## DESCRIPTION OF THE TASK
Given the entries below, copy each of them out exactly.

## DATA EXTRACTS
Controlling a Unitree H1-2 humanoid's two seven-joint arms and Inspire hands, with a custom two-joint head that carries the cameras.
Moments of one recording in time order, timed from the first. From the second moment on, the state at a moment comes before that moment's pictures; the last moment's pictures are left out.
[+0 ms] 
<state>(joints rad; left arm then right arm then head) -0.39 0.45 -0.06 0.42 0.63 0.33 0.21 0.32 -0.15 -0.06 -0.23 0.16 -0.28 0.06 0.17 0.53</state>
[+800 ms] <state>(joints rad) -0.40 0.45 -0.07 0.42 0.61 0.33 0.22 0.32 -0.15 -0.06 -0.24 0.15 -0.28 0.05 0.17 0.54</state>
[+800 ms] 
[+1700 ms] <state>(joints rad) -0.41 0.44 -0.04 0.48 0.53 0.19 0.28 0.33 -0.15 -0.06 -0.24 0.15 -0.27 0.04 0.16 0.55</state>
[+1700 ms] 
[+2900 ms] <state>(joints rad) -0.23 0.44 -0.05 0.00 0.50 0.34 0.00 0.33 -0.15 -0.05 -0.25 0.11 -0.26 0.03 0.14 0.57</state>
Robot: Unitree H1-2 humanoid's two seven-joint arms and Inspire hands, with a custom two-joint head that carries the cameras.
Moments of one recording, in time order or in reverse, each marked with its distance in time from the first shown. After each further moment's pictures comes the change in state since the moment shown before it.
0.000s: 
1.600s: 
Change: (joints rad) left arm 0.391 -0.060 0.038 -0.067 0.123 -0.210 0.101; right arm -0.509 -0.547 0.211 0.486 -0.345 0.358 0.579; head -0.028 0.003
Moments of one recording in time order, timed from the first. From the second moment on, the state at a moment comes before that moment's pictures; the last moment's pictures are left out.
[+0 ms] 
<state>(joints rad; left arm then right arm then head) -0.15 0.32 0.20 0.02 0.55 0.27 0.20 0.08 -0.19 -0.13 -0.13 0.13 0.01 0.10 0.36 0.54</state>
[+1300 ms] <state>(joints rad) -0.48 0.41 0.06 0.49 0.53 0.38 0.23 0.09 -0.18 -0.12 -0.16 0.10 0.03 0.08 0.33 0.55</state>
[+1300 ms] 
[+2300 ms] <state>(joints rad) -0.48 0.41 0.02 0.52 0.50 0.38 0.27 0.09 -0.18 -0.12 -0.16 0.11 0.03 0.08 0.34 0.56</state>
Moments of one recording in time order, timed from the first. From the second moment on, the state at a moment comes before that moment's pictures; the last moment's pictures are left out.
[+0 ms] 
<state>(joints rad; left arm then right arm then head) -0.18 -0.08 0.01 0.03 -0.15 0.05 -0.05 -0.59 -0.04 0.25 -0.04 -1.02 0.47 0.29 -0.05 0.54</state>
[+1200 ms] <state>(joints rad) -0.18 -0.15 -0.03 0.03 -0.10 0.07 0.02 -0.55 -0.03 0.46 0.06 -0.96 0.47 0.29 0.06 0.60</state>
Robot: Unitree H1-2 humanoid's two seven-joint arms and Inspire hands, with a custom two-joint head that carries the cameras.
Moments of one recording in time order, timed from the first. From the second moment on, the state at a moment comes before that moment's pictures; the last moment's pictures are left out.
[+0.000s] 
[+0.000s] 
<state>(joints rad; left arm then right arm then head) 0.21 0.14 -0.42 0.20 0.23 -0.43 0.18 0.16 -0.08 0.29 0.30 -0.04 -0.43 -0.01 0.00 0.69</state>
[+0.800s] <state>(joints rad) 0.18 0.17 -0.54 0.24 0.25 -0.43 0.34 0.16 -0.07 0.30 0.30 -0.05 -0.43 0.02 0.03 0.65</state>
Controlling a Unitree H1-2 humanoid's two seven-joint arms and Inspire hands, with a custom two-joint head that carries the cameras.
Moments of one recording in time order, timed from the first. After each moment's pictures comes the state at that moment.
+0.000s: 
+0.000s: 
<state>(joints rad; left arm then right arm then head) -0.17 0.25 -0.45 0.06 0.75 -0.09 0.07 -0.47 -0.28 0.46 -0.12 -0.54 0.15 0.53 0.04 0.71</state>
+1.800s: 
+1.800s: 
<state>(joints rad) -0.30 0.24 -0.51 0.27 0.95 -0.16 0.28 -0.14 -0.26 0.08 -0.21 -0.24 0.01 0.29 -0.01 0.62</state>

## EXERCISE SOLUTION
Controlling a Unitree H1-2 humanoid's two seven-joint arms and Inspire hands, with a custom two-joint head that carries the cameras.
Moments of one recording in time order, timed from the first. From the second moment on, the state at a moment comes before that moment's pictures; the last moment's pictures are left out.
[+0 ms] 
<state>(joints rad; left arm then right arm then head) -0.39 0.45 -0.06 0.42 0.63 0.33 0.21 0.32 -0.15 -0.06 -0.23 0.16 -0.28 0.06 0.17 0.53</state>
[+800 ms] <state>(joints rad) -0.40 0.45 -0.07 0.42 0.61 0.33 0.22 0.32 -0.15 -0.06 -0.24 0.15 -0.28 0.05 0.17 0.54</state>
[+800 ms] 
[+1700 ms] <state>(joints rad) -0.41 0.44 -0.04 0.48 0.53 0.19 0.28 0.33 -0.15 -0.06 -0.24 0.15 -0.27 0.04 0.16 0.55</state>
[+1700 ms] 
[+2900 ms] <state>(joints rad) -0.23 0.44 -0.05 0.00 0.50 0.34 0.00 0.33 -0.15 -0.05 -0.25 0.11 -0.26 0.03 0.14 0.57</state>
Robot: Unitree H1-2 humanoid's two seven-joint arms and Inspire hands, with a custom two-joint head that carries the cameras.
Moments of one recording, in time order or in reverse, each marked with its distance in time from the first shown. After each further moment's pictures comes the change in state since the moment shown before it.
0.000s: 
1.600s: 
Change: (joints rad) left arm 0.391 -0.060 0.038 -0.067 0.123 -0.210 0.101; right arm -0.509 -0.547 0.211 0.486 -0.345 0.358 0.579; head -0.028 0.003
Moments of one recording in time order, timed from the first. From the second moment on, the state at a moment comes before that moment's pictures; the last moment's pictures are left out.
[+0 ms] 
<state>(joints rad; left arm then right arm then head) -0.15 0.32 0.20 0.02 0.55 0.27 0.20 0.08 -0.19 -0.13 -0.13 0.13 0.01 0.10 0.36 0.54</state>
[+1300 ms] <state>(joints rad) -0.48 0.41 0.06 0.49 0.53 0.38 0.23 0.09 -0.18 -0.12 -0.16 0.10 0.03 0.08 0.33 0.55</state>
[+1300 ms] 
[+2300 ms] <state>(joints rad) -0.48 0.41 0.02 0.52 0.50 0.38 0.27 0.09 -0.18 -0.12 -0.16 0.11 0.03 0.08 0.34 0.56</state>
Moments of one recording in time order, timed from the first. From the second moment on, the state at a moment comes before that moment's pictures; the last moment's pictures are left out.
[+0 ms] 
<state>(joints rad; left arm then right arm then head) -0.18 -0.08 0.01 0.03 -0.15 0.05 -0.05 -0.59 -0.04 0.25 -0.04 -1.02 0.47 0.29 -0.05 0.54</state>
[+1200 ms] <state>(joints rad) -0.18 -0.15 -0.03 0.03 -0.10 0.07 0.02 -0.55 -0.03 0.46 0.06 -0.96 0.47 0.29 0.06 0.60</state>
Robot: Unitree H1-2 humanoid's two seven-joint arms and Inspire hands, with a custom two-joint head that carries the cameras.
Moments of one recording in time order, timed from the first. From the second moment on, the state at a moment comes before that moment's pictures; the last moment's pictures are left out.
[+0.000s] 
[+0.000s] 
<state>(joints rad; left arm then right arm then head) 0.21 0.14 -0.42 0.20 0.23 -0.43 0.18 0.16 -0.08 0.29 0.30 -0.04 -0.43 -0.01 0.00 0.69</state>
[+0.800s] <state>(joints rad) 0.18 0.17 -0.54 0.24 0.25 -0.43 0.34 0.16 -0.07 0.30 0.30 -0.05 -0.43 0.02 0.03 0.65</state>
Controlling a Unitree H1-2 humanoid's two seven-joint arms and Inspire hands, with a custom two-joint head that carries the cameras.
Moments of one recording in time order, timed from the first. After each moment's pictures comes the state at that moment.
+0.000s: 
+0.000s: 
<state>(joints rad; left arm then right arm then head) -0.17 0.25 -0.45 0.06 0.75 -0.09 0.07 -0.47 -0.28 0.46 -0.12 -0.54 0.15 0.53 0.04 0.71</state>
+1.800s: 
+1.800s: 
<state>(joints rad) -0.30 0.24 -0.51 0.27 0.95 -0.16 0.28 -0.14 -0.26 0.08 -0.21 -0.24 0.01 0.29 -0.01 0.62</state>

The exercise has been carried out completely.